§ **PROMPT**
Search the records for the string "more", then copy each line where it appears.

§ **EXCERPTED DATA**
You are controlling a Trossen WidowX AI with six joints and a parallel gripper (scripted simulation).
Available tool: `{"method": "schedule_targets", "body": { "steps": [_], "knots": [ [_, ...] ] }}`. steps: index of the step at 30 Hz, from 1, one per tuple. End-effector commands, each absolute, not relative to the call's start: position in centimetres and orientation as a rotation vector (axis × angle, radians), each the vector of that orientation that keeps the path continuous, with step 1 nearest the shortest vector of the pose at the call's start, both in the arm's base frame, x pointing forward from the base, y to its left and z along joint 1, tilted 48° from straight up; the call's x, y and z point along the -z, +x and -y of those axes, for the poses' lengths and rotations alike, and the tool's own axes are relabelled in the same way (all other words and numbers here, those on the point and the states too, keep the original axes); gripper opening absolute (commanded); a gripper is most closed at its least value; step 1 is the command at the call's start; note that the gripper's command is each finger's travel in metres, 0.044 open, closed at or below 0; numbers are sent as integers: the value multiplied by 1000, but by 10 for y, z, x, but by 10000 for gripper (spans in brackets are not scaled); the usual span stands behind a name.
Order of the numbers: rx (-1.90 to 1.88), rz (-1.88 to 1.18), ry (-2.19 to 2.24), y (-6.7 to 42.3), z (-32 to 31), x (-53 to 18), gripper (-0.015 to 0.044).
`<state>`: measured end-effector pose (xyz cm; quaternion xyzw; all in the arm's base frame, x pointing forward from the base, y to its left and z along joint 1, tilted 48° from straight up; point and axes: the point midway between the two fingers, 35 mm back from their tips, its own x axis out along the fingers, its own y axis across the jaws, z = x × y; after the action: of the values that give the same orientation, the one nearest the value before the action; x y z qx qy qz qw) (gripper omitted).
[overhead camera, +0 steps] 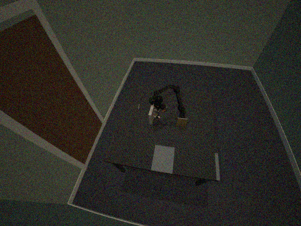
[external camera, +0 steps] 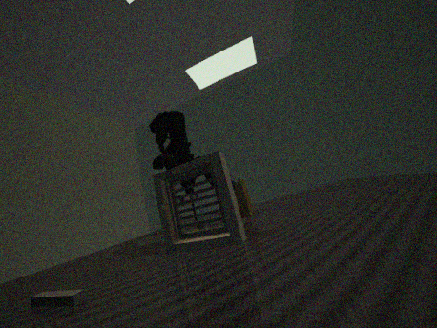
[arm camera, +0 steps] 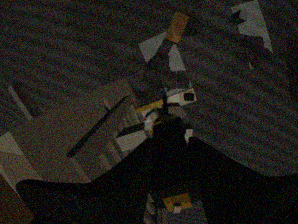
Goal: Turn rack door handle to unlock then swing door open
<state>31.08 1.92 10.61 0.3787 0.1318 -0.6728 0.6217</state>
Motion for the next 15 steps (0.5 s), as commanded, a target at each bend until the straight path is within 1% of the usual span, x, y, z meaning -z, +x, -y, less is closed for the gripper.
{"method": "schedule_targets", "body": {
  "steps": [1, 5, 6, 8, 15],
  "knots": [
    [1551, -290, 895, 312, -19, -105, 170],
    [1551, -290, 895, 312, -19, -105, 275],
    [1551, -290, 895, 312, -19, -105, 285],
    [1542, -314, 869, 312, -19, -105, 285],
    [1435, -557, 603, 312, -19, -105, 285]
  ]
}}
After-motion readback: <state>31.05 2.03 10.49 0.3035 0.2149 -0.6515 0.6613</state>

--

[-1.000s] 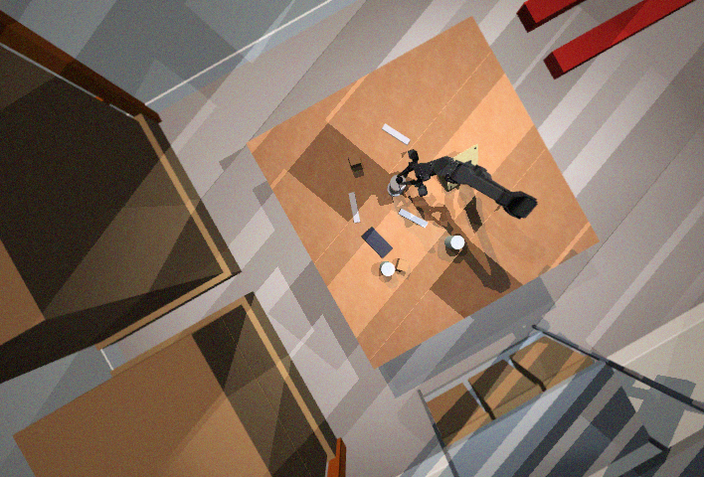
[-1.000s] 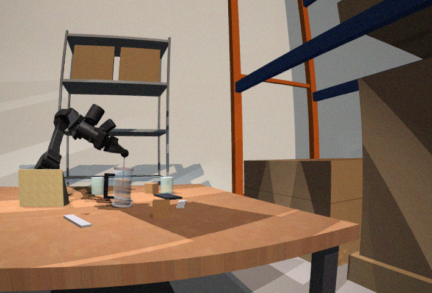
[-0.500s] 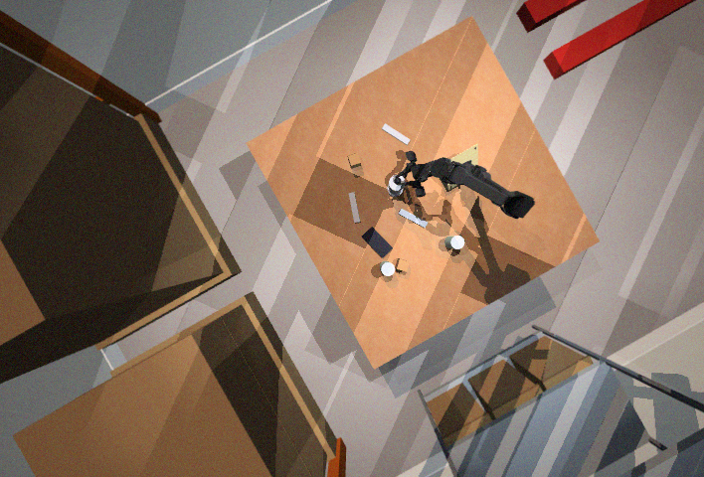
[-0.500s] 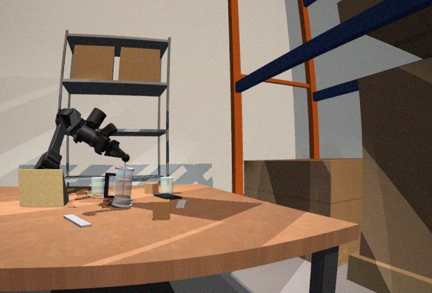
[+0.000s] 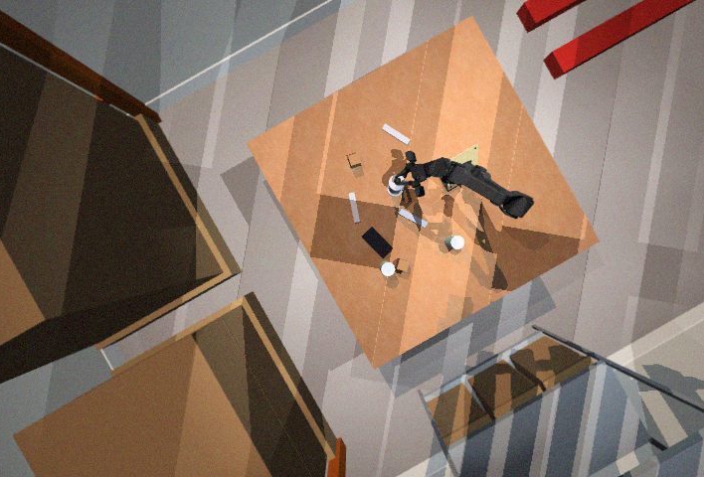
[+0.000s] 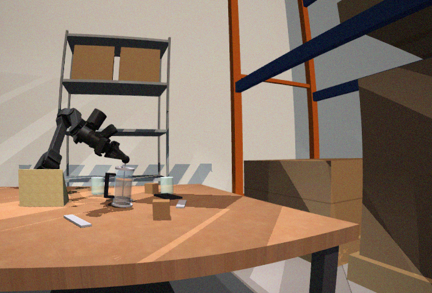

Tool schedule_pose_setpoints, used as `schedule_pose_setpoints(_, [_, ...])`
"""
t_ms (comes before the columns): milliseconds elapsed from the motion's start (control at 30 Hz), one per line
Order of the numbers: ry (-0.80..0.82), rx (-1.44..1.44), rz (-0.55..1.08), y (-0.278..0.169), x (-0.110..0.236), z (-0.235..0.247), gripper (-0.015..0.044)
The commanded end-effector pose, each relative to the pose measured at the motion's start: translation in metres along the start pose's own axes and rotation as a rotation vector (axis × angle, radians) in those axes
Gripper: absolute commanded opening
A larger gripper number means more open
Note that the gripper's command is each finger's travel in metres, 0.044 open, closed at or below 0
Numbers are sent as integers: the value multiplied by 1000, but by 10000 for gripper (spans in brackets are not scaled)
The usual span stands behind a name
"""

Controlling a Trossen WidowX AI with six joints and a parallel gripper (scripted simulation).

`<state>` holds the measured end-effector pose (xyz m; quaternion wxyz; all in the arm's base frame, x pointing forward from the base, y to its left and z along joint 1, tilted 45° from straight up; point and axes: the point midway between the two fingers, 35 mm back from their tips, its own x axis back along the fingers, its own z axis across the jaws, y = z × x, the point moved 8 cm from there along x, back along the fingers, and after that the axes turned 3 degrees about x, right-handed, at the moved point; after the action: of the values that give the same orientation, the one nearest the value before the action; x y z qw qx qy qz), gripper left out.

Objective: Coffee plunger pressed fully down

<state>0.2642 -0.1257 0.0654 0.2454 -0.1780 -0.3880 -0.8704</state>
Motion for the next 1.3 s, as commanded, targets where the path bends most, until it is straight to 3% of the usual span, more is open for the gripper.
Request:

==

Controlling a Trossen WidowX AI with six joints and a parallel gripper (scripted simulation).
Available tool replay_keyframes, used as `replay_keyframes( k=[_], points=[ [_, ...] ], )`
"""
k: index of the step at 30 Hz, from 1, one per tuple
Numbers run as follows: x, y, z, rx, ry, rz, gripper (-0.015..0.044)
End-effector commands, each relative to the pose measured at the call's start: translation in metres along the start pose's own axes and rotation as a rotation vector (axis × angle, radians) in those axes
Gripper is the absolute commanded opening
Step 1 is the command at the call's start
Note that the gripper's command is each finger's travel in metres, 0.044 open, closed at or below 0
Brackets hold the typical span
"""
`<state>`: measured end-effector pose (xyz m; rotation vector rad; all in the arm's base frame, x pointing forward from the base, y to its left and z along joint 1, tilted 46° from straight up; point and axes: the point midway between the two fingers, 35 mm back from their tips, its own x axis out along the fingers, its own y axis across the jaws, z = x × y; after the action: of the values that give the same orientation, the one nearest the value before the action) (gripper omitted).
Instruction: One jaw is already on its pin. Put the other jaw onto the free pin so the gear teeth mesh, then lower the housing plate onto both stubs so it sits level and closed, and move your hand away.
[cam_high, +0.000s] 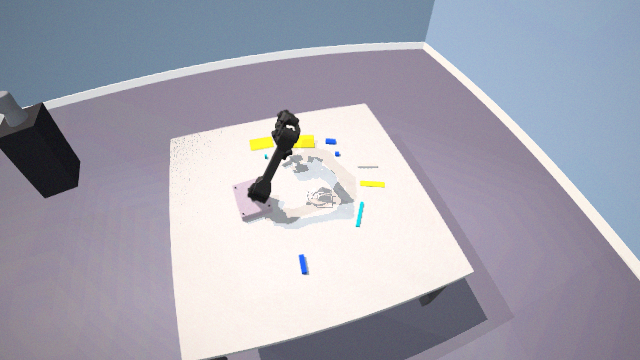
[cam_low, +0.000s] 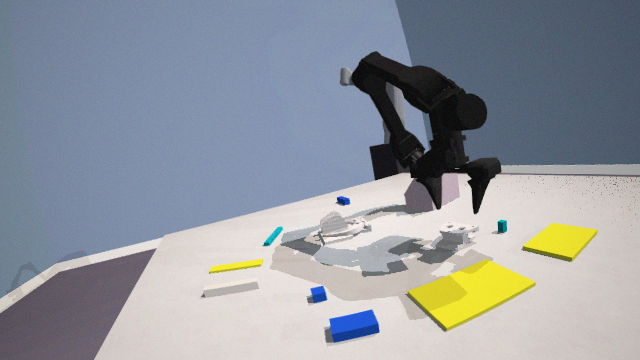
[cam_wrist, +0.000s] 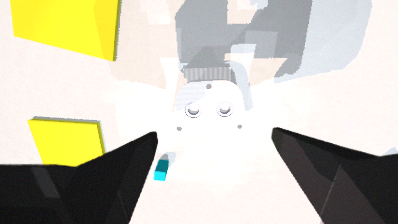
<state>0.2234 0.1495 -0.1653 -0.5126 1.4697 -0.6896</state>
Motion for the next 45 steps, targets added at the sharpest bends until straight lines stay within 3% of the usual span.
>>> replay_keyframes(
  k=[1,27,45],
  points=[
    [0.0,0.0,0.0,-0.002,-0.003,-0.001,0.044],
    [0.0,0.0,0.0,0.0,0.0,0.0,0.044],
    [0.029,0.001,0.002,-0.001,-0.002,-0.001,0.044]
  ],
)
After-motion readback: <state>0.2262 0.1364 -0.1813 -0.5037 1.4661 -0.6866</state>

§ **EXERCISE RESULT**
A larger gripper number means more open
Motion for the next 1.3 s, as commanded, targets where the path bends most, until it is straight to 3% of the usual span, more is open for the gripper.

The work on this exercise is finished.